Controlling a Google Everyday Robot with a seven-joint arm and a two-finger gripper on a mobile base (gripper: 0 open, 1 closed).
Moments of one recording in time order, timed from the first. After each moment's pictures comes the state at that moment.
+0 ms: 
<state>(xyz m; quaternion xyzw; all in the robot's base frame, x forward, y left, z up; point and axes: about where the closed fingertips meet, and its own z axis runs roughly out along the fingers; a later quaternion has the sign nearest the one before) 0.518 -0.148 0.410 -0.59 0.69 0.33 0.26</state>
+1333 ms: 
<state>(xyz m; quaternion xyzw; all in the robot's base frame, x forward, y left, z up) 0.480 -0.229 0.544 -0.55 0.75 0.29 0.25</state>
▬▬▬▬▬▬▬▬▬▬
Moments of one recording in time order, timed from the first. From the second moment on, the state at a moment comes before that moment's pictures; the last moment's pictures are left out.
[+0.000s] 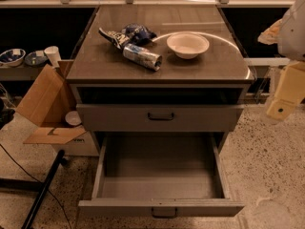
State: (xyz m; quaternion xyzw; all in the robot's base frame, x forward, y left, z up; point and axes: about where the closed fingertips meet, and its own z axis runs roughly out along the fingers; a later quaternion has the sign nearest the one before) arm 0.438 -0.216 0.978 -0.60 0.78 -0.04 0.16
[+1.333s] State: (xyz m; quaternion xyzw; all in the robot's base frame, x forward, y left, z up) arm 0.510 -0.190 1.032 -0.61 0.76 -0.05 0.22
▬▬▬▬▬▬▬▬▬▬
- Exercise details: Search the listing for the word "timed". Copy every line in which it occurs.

- Response box:
Moments of one recording in time order, timed from the first. After each moment's pictures comes the state at that moment.
Moments of one recording in time order, timed from the first. From the second moment on, the state at a moment comes before that moment's pictures; the last moment's pictures are left out.

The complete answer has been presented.